■ **ASSIGNMENT**
Please transcribe exactly, and only, the lines of the data below between the line holding "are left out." and the line holding "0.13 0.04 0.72", inclusive.

Top of ENTRIES SUPPLIED

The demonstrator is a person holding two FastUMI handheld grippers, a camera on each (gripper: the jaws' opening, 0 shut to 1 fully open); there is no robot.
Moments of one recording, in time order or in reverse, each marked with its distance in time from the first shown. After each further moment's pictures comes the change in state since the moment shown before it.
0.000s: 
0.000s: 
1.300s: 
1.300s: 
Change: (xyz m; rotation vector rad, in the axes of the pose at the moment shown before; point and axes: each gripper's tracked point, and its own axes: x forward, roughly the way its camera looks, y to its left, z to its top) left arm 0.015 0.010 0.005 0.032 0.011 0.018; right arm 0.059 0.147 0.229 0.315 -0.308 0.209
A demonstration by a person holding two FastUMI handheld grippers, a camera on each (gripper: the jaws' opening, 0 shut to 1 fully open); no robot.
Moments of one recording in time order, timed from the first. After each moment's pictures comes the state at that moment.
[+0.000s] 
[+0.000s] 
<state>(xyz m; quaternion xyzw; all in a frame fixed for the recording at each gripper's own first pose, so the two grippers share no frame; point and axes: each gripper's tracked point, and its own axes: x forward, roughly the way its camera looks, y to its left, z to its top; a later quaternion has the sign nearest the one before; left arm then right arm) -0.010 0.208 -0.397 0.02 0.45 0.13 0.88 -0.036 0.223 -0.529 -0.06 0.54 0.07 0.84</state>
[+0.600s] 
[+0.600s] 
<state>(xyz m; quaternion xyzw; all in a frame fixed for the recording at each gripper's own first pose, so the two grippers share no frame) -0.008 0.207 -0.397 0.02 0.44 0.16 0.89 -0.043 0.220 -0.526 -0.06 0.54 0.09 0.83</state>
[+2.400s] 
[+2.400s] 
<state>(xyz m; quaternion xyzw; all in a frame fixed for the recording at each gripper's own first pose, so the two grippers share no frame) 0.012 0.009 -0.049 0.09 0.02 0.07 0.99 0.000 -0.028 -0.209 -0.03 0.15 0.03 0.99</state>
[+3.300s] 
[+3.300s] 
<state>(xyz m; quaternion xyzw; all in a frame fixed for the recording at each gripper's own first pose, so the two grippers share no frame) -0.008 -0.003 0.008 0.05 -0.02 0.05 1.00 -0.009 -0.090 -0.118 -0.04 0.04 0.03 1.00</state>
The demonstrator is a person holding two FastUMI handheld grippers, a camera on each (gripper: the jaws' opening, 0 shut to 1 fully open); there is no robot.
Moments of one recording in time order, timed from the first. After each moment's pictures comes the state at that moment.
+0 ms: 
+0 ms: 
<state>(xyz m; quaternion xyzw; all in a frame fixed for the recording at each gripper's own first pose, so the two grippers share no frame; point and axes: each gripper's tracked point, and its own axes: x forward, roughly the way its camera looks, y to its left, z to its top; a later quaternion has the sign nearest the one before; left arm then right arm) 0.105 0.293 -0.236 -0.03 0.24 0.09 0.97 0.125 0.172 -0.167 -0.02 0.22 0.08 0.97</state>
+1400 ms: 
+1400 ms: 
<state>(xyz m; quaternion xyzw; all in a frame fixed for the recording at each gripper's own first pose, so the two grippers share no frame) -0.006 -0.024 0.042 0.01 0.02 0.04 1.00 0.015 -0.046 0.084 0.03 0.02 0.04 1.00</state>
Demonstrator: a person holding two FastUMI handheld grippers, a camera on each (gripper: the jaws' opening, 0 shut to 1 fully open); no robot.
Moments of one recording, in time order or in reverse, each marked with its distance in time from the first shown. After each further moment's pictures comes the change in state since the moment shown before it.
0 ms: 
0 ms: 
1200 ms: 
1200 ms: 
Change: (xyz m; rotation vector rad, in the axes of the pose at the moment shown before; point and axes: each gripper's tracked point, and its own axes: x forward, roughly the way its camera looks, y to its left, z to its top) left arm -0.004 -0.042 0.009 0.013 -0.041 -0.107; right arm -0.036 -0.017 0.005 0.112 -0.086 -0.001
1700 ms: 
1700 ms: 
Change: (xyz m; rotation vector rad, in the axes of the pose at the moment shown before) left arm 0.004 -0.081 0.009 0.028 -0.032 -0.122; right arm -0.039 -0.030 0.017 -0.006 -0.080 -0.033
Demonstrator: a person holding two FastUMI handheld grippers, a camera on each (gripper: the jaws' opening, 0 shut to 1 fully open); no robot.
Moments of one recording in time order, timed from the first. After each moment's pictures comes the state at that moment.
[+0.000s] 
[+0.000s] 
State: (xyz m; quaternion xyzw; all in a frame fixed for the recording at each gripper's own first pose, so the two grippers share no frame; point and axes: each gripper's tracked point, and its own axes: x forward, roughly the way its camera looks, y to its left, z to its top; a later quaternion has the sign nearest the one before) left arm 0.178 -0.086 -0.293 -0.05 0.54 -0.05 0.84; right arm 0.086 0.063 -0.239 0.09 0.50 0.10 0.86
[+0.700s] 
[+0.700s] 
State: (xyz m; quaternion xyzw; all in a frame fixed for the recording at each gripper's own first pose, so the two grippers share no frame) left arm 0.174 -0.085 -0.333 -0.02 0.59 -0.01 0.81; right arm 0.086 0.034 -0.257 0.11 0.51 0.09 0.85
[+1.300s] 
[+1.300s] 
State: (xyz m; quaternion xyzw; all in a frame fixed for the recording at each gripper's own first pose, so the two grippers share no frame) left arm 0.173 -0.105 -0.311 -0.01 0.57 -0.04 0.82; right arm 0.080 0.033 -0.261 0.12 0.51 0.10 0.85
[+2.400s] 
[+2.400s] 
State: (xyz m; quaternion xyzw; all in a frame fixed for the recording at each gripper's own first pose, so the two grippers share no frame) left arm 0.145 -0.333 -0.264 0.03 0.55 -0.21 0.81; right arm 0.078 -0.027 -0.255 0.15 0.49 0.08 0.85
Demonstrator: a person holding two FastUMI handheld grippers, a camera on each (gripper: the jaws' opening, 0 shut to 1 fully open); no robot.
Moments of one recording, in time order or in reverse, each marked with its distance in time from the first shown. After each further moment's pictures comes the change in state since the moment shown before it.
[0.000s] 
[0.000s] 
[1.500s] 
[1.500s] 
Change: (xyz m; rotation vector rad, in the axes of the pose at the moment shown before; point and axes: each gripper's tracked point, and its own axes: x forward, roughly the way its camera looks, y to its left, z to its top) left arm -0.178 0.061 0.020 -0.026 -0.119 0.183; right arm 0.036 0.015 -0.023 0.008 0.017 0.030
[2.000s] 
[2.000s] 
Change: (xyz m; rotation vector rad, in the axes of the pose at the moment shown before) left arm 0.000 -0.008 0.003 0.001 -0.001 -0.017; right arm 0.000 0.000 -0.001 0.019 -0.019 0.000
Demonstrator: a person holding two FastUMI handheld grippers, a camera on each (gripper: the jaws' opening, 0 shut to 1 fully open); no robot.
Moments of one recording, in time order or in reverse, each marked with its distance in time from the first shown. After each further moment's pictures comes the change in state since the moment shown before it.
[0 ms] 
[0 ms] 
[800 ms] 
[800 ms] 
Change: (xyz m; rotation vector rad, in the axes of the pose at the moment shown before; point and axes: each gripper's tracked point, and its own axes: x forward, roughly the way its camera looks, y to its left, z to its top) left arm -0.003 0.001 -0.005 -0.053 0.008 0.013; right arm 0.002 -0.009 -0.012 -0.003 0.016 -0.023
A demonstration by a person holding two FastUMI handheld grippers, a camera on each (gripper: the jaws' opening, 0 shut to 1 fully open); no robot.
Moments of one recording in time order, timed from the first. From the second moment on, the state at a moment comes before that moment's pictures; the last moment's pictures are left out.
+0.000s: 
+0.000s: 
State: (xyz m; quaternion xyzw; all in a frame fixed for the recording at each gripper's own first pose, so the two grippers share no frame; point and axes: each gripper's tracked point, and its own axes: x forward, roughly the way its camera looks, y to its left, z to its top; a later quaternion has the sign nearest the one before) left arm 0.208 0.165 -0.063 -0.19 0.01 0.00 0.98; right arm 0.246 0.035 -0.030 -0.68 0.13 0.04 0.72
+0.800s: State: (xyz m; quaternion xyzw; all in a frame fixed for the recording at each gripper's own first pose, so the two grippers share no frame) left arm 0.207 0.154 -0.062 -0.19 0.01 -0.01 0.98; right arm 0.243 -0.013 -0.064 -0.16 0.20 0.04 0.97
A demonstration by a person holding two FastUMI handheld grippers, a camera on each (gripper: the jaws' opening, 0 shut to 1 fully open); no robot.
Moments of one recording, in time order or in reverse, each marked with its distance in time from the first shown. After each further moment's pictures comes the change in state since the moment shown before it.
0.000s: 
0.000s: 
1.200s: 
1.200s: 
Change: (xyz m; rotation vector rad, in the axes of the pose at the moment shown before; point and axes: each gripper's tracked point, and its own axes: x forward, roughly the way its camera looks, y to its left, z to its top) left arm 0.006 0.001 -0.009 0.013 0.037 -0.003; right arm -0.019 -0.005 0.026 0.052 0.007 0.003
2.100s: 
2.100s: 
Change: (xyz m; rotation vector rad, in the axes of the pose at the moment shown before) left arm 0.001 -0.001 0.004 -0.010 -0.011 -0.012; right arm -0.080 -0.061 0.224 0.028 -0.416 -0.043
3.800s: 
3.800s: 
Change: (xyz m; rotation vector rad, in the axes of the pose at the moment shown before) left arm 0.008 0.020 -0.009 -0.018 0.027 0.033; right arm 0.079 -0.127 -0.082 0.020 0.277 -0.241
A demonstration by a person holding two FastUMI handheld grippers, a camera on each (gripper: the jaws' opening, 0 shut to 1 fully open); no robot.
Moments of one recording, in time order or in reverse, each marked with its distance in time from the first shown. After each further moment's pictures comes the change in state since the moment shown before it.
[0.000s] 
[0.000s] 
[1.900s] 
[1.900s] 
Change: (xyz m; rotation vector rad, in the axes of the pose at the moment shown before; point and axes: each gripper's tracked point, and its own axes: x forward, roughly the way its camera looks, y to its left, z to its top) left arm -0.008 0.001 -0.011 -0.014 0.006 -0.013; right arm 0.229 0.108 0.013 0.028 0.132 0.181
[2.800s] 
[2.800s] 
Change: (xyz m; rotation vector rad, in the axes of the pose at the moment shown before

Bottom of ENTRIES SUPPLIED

■ **SOLUTION FOR THIS PROBLEM**
Moments of one recording in time order, timed from the first. From the second moment on, the state at a moment comes before that moment's pictures; the last moment's pictures are left out.
+0.000s: 
+0.000s: 
State: (xyz m; quaternion xyzw; all in a frame fixed for the recording at each gripper's own first pose, so the two grippers share no frame; point and axes: each gripper's tracked point, and its own axes: x forward, roughly the way its camera looks, y to its left, z to its top; a later quaternion has the sign nearest the one before) left arm 0.208 0.165 -0.063 -0.19 0.01 0.00 0.98; right arm 0.246 0.035 -0.030 -0.68 0.13 0.04 0.72

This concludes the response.